++++ TASK INPUTS
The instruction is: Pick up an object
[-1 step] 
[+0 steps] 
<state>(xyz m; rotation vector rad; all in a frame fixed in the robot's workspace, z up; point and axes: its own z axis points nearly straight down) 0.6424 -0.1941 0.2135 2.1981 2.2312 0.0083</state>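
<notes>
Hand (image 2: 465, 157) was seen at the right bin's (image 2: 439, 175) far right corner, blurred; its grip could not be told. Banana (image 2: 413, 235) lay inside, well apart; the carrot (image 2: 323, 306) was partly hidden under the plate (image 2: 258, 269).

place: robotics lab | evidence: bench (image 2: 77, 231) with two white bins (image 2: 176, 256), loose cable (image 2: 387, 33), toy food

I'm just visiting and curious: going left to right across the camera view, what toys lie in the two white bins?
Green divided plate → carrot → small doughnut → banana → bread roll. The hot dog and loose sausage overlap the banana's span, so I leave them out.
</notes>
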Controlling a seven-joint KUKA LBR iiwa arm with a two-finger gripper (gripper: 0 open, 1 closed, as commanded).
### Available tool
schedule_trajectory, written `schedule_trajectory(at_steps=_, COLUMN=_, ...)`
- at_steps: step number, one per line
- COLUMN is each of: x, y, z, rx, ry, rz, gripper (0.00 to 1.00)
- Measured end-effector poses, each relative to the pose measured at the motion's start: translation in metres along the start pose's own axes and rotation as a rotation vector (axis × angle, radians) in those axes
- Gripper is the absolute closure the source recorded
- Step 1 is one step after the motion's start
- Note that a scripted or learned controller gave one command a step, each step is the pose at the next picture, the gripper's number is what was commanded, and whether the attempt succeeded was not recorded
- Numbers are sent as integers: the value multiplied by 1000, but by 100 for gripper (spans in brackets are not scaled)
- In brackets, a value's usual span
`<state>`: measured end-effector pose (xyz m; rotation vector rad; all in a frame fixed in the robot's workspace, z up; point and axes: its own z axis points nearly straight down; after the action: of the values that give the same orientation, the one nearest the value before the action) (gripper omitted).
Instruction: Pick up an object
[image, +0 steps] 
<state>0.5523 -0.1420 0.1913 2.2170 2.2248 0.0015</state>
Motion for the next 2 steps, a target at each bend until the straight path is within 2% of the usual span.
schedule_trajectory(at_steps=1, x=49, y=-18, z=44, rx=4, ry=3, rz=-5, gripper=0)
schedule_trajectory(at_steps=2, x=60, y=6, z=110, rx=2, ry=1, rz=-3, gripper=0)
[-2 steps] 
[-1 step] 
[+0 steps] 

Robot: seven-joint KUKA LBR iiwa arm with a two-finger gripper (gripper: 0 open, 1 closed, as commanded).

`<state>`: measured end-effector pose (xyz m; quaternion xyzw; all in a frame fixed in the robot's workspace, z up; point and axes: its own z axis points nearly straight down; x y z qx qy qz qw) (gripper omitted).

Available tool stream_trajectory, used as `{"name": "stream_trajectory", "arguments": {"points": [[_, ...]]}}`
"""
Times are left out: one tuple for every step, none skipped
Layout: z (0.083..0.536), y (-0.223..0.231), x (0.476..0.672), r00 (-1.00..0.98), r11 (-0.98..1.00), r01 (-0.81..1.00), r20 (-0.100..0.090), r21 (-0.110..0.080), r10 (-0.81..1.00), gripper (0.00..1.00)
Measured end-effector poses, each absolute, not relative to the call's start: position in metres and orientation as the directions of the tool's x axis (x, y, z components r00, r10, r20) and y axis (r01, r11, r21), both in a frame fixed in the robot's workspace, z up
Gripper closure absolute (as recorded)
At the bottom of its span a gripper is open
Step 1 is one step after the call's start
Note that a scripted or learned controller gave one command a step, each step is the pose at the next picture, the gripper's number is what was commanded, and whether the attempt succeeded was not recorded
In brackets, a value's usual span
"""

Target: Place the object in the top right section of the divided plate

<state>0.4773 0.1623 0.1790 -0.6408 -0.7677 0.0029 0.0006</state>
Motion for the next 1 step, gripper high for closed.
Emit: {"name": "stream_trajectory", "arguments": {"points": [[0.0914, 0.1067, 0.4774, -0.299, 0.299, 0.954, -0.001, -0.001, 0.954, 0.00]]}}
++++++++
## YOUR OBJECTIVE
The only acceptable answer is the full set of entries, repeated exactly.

## SOLVED EXERCISE
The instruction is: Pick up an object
[-1 step] 
[+0 steps] 
<state>(xyz m; rotation vector rad; all in a frame fixed in the robot's workspace, z up; point and axes: its own z axis points nearly straight down) 0.6424 -0.1941 0.2135 2.1981 2.2312 0.0083</state>
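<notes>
Hand (image 2: 465, 157) was seen at the right bin's (image 2: 439, 175) far right corner, blurred; its grip could not be told. Banana (image 2: 413, 235) lay inside, well apart; the carrot (image 2: 323, 306) was partly hidden under the plate (image 2: 258, 269).

place: robotics lab | evidence: bench (image 2: 77, 231) with two white bins (image 2: 176, 256), loose cable (image 2: 387, 33), toy food

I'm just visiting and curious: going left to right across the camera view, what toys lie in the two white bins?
Green divided plate → carrot → small doughnut → banana → bread roll. The hot dog and loose sausage overlap the banana's span, so I leave them out.
</notes>
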Controlling a seven-joint KUKA LBR iiwa arm with a two-finger gripper (gripper: 0 open, 1 closed, as commanded).
### Available tool
schedule_trajectory, written `schedule_trajectory(at_steps=_, COLUMN=_, ...)`
- at_steps: step number, one per line
- COLUMN is each of: x, y, z, rx, ry, rz, gripper (0.00 to 1.00)
- Measured end-effector poses, each relative to the pose measured at the motion's start: translation in metres along the start pose's own axes and rotation as a rotation vector (axis × angle, radians) in those axes
- Gripper is the absolute closure the source recorded
- Step 1 is one step after the motion's start
- Note that a scripted or learned controller gave one command a step, each step is the pose at the next picture, the gripper's number is what was commanded, and whether the attempt succeeded was not recorded
- Numbers are sent as integers: the value multiplied by 1000, but by 100 for gripper (spans in brackets are not scaled)
- In brackets, a value's usual span
`<state>`: measured end-effector pose (xyz m; rotation vector rad; all in a frame fixed in the robot's workspace, z up; point and axes: its own z axis points nearly straight down; after the action: of the values that give the same orientation, the one nearest the value before the action) (gripper omitted).
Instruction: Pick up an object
[image, +0 steps] 
<state>0.5523 -0.1420 0.1913 2.2170 2.2248 0.0015</state>
Motion for the next 2 steps, a target at each bend until the straight path is within 2% of the usual span.
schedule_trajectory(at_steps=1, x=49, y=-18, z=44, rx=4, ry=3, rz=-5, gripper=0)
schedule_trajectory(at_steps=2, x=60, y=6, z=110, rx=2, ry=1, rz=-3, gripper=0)
[-2 steps] 
[-1 step] 
[+0 steps] 

Robot: seven-joint KUKA LBR iiwa arm with a two-finger gripper (gripper: 0 open, 1 closed, as commanded).

`<state>`: measured end-effector pose (xyz m; quaternion xyzw; all in a frame fixed in the robot's workspace, z up; point and axes: its own z axis points nearly straight down; x y z qx qy qz qw) (gripper omitted).

Available tool stream_trajectory, used as `{"name": "stream_trajectory", "arguments": {"points": [[_, ...]]}}`
"""
Times are left out: one tuple for every step, none skipped
Layout: z (0.083..0.536), y (-0.223..0.231), x (0.476..0.672), r00 (-1.00..0.98), r11 (-0.98..1.00), r01 (-0.81..1.00), r20 (-0.100..0.090), r21 (-0.110..0.080), r10 (-0.81..1.00), gripper (0.00..1.00)
Measured end-effector poses, each absolute, not relative to the call's start: position in metres and orientation as the directions of the tool's x axis (x, y, z components r00, r10, r20) and y axis (r01, r11, r21), both in a frame fixed in the robot's workspace, z up
Gripper closure absolute (as recorded)
At the bottom of its span a gripper is open
Step 1 is one step after the call's start
Note that a scripted or learned controller gave one command a step, each step is the pose at the next picture, the gripper's number is what was commanded, and whether the attempt succeeded was not recorded
In brackets, a value's usual span
"""

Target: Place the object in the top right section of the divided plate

<state>0.4773 0.1623 0.1790 -0.6408 -0.7677 0.0029 0.0006</state>
Motion for the next 1 step, gripper high for closed.
Emit: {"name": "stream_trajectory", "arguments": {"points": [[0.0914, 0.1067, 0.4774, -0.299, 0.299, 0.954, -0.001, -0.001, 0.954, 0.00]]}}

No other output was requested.